Some generalizations are so tempting that people will make them even though the chances of error are evident. Two classes of such generalizations are those related to gender and species. Is it not tempting to assume that, if endotoxins and endogenous pyrogens produce fever in males (e.g., Ford & Klugman 1980, Morimoto et al 1986), they should also produce fever in females? Tempting it is; but it is also wrong, at least in part. Research shows that females develop much smaller fevers than males (Lipton & Ticknor 1979, Murakami & Ono 1987). As for species differences, is it not tempting to assume that, if brown adipose tissue is the major organ responsible for metabolic heat production in response to cold exposure in mammals (Bukowiecki et al 1982, Foster & Frydman 1979), it should also be the major organ in birds? In actuality, most birds do not even possess brown adipose tissue and rely mostly on striated muscle for cold-induced thermogenesis (Barre et al 1987, Saarela & Heldmaier 1987).

Naturally, not all hasty generalizations have already been refuted. For instance, Iversen (1979 [p.121]) says that synapses in the brain are excitatory or inhibitory depending on the type of neurotransmitter that is released presynaptically, whereas Kandel (1979 [p.62]) states that the functional expression of synaptic transmission (i.e., excitatory or inhibitory) is determined by the type of postsynaptic receptor. Because these are conflicting statements, they cannot both be correct. But, to the best of my knowledge, the neuroscience community is not ready yet to decide which of the statements is wrong. It is difficult to see why the authors would make such unnecessary generalizations. To be strictly fair, however, we should probably call the generalizations "heuristic conjectures" rather than "epistemological obstacles" until they are proved to be erroneous.

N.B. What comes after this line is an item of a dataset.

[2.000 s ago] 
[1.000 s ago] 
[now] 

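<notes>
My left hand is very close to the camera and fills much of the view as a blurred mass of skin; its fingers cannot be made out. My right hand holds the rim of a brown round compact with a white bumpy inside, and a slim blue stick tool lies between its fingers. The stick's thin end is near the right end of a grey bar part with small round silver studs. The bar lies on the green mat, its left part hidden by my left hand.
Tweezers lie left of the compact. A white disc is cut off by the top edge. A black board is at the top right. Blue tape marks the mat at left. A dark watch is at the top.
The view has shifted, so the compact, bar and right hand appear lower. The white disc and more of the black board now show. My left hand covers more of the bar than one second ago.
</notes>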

It is easy to realize that hasty generalizations may constitute epistemological obstacles because they lead to erroneous statements. Less obvious is the fact that generalizations may become obstacles because they provide a false sense of erudition and, consequently, lead to stagnation of research. For example, William James (1931 [v.1, p.8]) defined the concept of mentality in such a general way (i.e., the ability to seek alternative routes to reach a goal when the usual route is blocked) that it could apply to almost any living being and even to inanimate objects (e.g., a river will find an alternative route to the ocean if its bed is obstructed). Such an encompassing concept is so vague that it inhibits rather than stimulates research. Even worse is Wilhelm Reich's concept of the orgone. Starting from the Freudian conception of libidinal energy, Reich conceived the idea of a bioelectric energy (which would encompass the libidinal energy), and ended up with the delusion of a cosmic energy (the orgone) that is absorbed by living organisms through respiration (Reich 1961 [Chap. 9]). Such a concept could explain life, sexuality, mental illness, foreign policy, bad weather, and anything else one might think of. With a theory like this, who needs experimental science? In contrast, a modest generalization such as Hernandez-Peon's conception that the negative effect of lack of attention on perceptual acuity is due to inhibition of receptors and afferent fibers by brain stem mechanisms (Milner 1971 [Chap. 5]) gave rise to a productive line of research on efferent modulation of sensory afference in rat (Hellon & Necker 1976), cat (Kasprzack et al 1970), pigeon (Shortess & Klose 1977), chicken (Miles et al 1972), monkey (Martin et al 1979), and so on.